La decisione è stata presa da quattro consigliere regionali di minoranza, che stanno cercando di capire perché nell’autunno 2020 il Veneto rimase più a lungo di altre regioni italiane in “zona gialla”, pagando poi un prezzo altissimo in termini di vite umane
“Siamo alla farsa. Non ci vengono forniti dalla Regione Veneto i dati che abbiamo chiesto sei mesi fa per consentirci di indagare, studiare e capire che cosa è accaduto sul fronte della pandemia nell’autunno 2020, quando il Veneto, guidato da Luca Zaia, fu tra le peggiori realtà italiane per decessi in rapporto alla popolazione”. Le minoranze non ci stanno a fare le belle statuine. “Siccome non siamo nelle condizioni di lavorare, siamo costrette a sospenderci, perché vediamo il rischio che questa commissione si trasformi solo in uno strumento utile alla maggioranza per mostrare ciò che vuole, con un finale già scritto. In queste condizioni il nostro non diventa più lavoro, ma complicità. E noi non ci stiamo”.
La decisione è stata presa da quattro consigliere regionali di minoranza, che stanno cercando di capire perché nell’autunno 2020 il Veneto rimase più a lungo di altre regioni italiane in “zona gialla”, pagando poi un prezzo altissimo in termini di vite umane. Era possibile o addirittura doveroso introdurre prima le limitazioni agli spostamenti previsti dalla “zona rossa”, prevenendo una escalation drammatica? È quello che si chiedono Elena Ostanel del movimento il Veneto che Vogliamo, Erika Baldin del Movimento Cinquestelle e Francesca Zottis, Vanessa Camani ed Anna Maria Bigon del Partito Democratico.
La commissione d’inchiesta è stata istituita nel giugno dello scorso anno. Si sono già svolte numerose audizioni, ma siccome era emersa l’esigenza di approfondire i dati illustrati da alcuni tecnici regionali il 13 luglio, ecco che il 7 ottobre è stata inviata una lettera all’Ufficio di presidenza con un elenco dettagliato. Ad Antonia Ricci, direttore dell’Istituto Zooprofilattico Sperimentale delle Venezie venivano chiesti i sequenziamenti della popolazione di Vo Euganeo, il primo paese veneto colpito, dove si verificò il primo decesso in Italia. Inoltre chiedevano gli studi di comparazione dell’efficacia dei test molecolari e antigenici, che animarono la polemica tra la Regione Veneto (che privilegiava gli antigenici) e il professore Andrea Crisanti (che li riteneva inattendibili).

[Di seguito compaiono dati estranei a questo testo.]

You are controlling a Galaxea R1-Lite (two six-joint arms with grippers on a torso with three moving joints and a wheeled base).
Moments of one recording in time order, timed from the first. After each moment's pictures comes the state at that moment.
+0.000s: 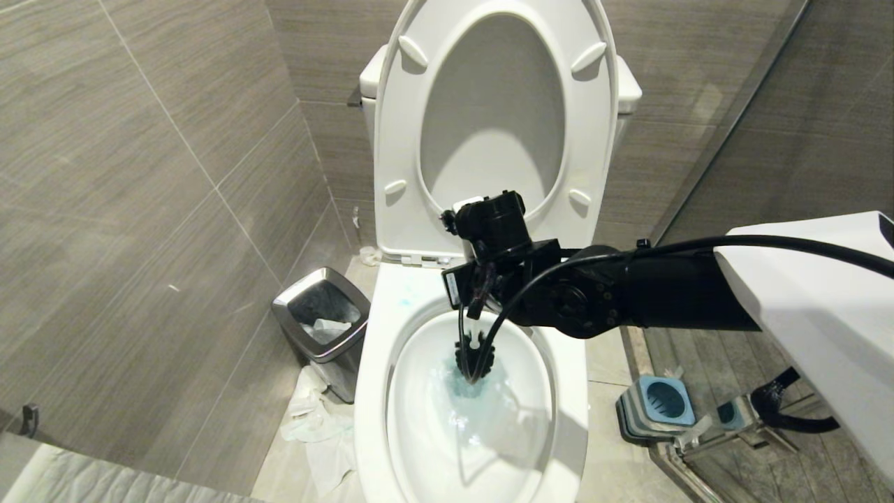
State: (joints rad) left arm 0.00 0.00 0.00 0.00 0.00 0.01; right arm 0.74 2.23 -1.74 -0.03 -0.44 0.07
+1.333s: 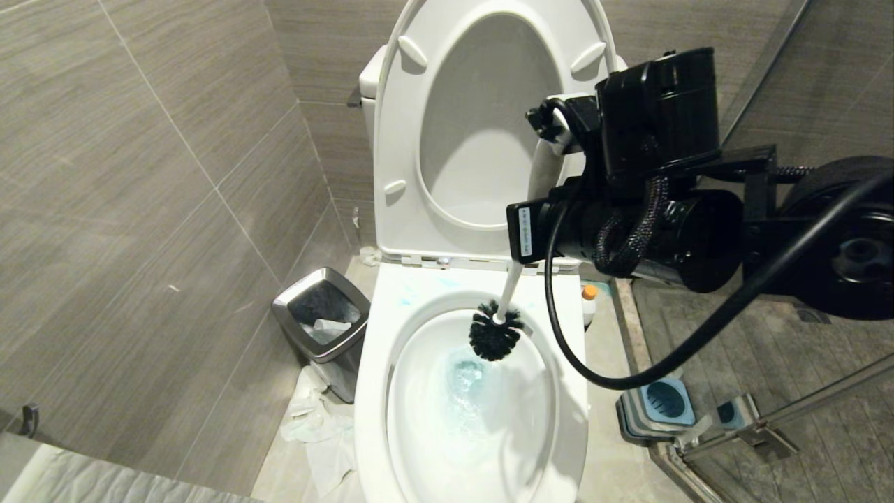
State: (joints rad) left arm 0.00 0.00 0.00 0.00 0.00 0.01; right arm 0.78 1.79 -1.50 0.03 -0.41 0.12
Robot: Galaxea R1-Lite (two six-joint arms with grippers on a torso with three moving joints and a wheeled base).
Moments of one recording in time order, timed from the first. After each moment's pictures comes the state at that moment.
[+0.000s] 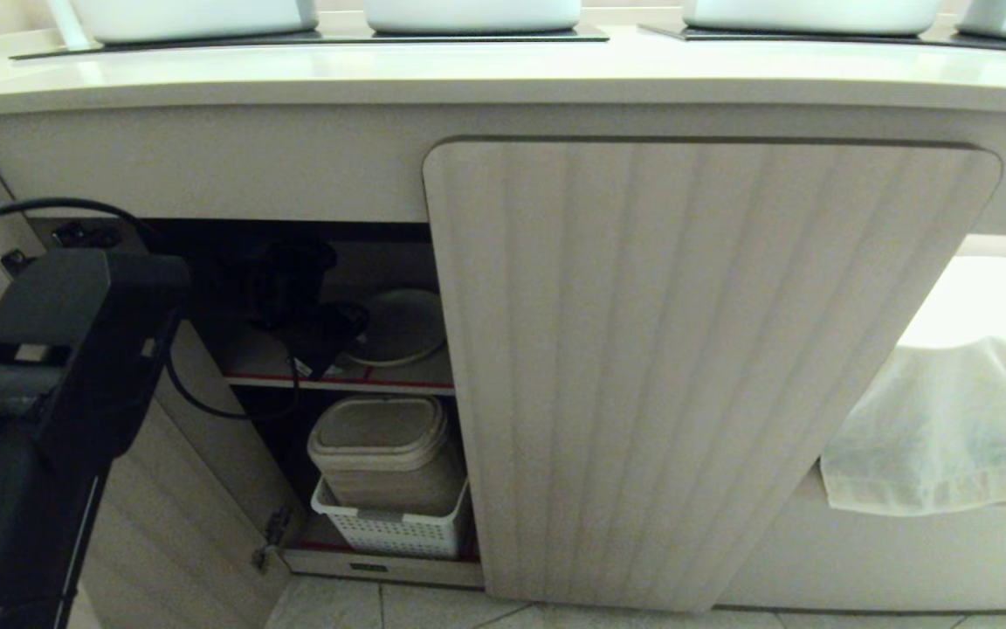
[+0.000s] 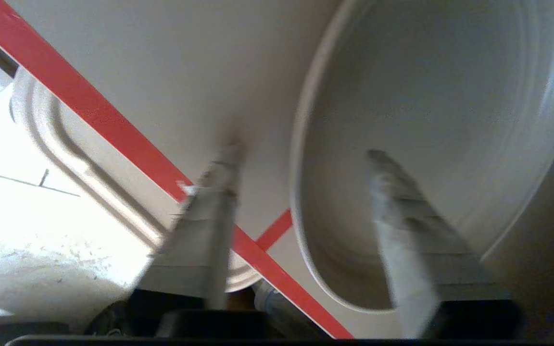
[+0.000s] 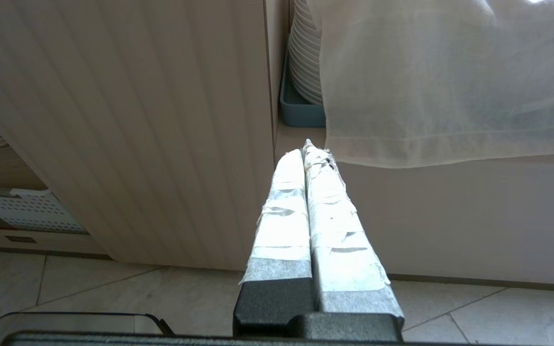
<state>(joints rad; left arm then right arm) -0.07 2.44 -1.95 0.39 -0.02 -1.04 0.00 0.00 0.00 0.00 0.00 0.03</state>
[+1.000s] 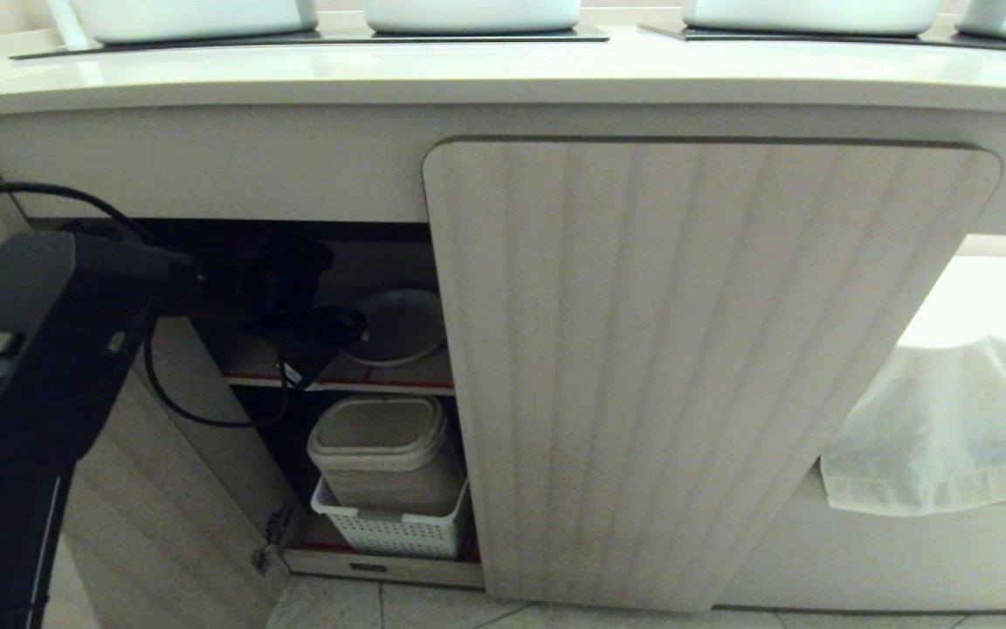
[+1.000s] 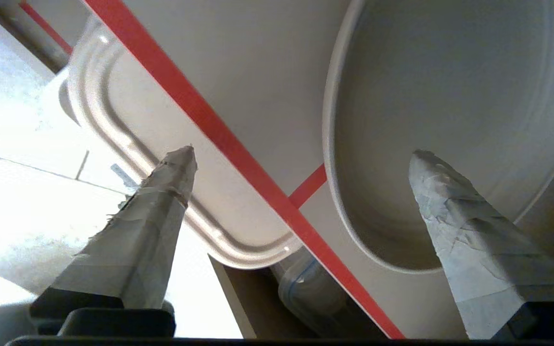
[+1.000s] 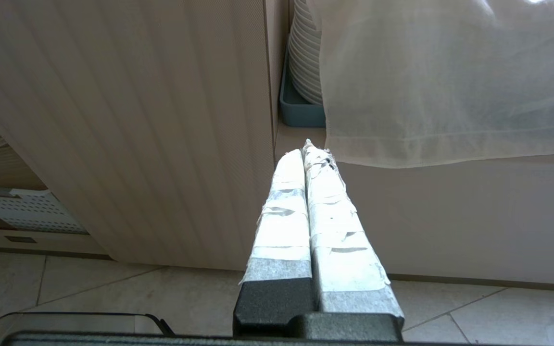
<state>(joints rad) -0.09 2.34 -1.79 0.35 0.03 -1.01 0.00 0.00 0.00 0.00 0.00 0.03</state>
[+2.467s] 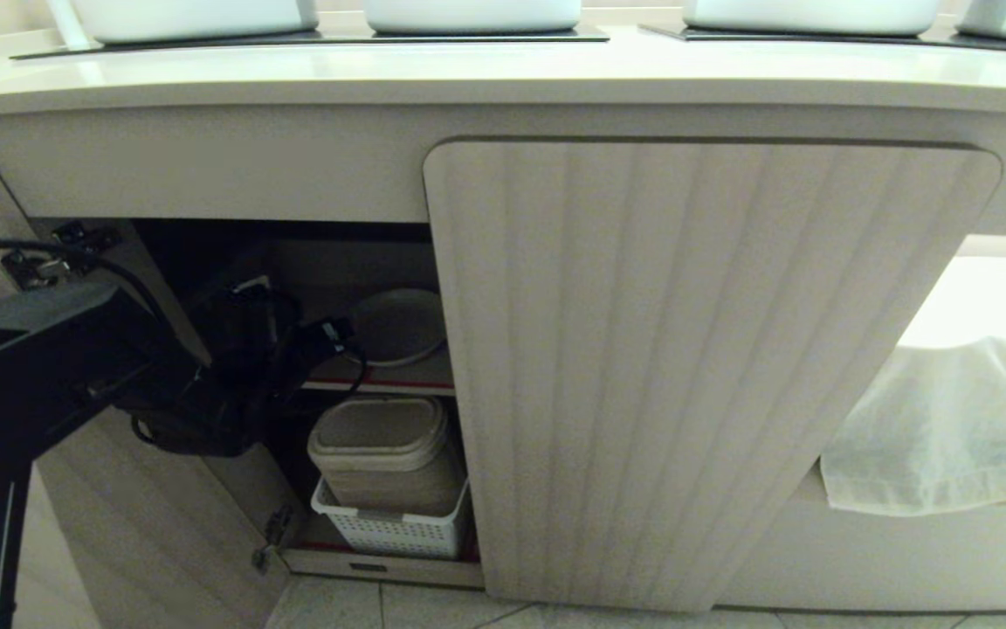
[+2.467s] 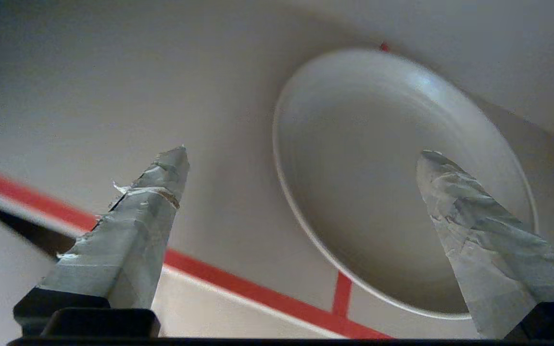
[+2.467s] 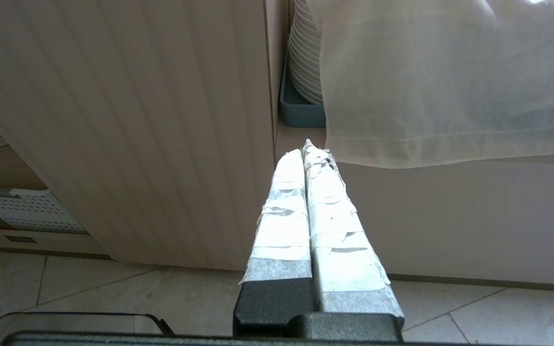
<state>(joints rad) -0.09 2.26 -1.04 -1.00 0.19 -0.40 0.00 0.00 0.00 0.00 0.00 0.03</state>
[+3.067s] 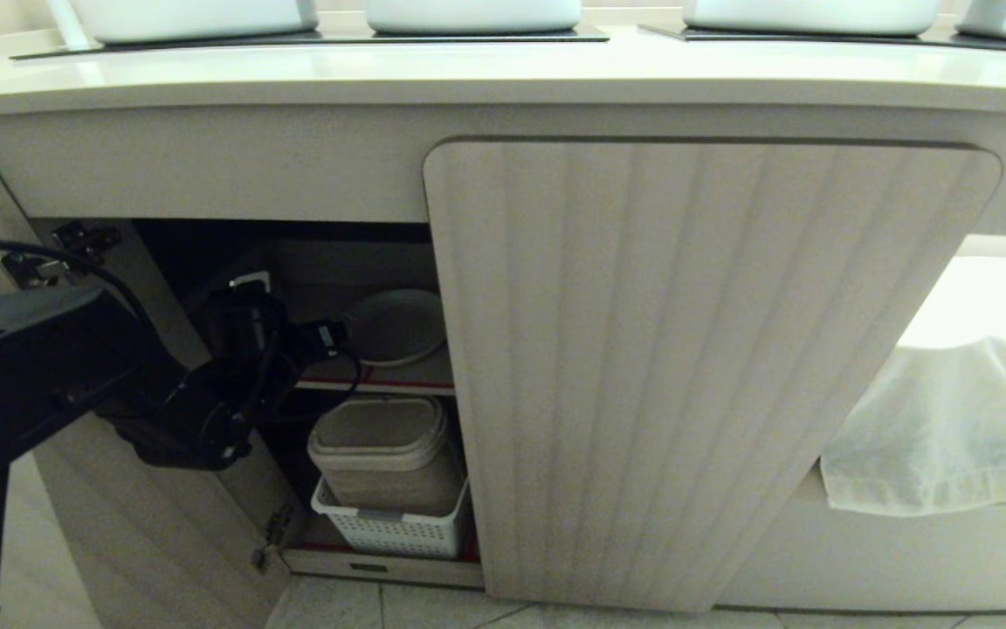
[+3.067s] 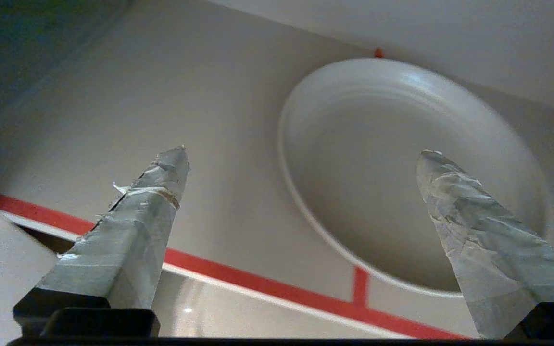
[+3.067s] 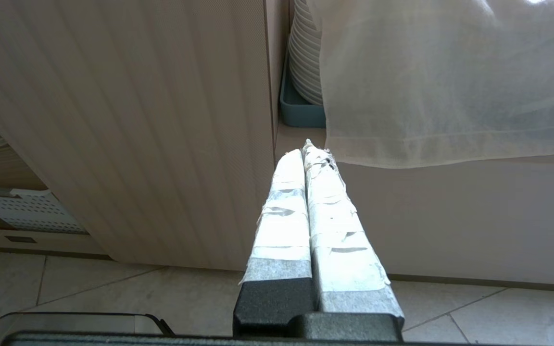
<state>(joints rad) -0.08 2.22 -0.96 -1.08 0.19 -0.26 0.00 0.00 0.00 0.00 0.00 0.03</state>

Molto più lungo l’elenco delle richieste per la dottoressa Francesca Russo, direttore della Direzione Prevenzione della Regione. Per cominciare tutti i dati relativi alla mortalità in ospedali, terapie intensive, Rsu e abitazioni durante la seconda ondata. Poi tutte le comunicazioni inviate alle Ulss dal novembre 2019, i provvedimenti adottati dalla giunta per il Covid, le decisioni assunte per le scuole, le ricognizioni sui posti letto nelle terapie intensive. Il capitolo forse più delicato è quello che riguarda la classificazione di malati sintomatici o asintomatici, che per tre settimane non sarebbe stata aggiornata nell’autunno 2020, facendo figurare un numero di asintomatici irrealistico, visto che non c’era stata la presa in carico da parte dell’Ulss oberate di richieste. Le consigliere di minoranza si chiedono se quel dato contribuì a sfalsare i parametri poi utilizzati dal ministero della Salute per programmare le chiusure e le limitazioni agli spostamenti. Per questo motivo vengono chieste anche le tabelle e i calcoli del tasso di contagio Rt.
A fine febbraio, quando ci fu la prima protesta, l’assessore Manuela Lanzarin aveva dichiarato: “A me risulta che le carte siano state inviate, farò una verifica”. “Non è ancora arrivato quello che abbiamo chiesto ed è trascorso un altro mese e mezzo. – è la replica di Elena Ostanel – La documentazione serve per chiarire i dati tecnici relativi al permanere in ‘zona Gialla’ del Veneto. Questo atteggiamento, prima che a noi, è uno sgarbo ai veneti, che meritano di sapere perché siano morti tanti loro cari e se questi decessi avrebbero potuto essere evitati. Ma serve anche per prepararci al meglio per il futuro”.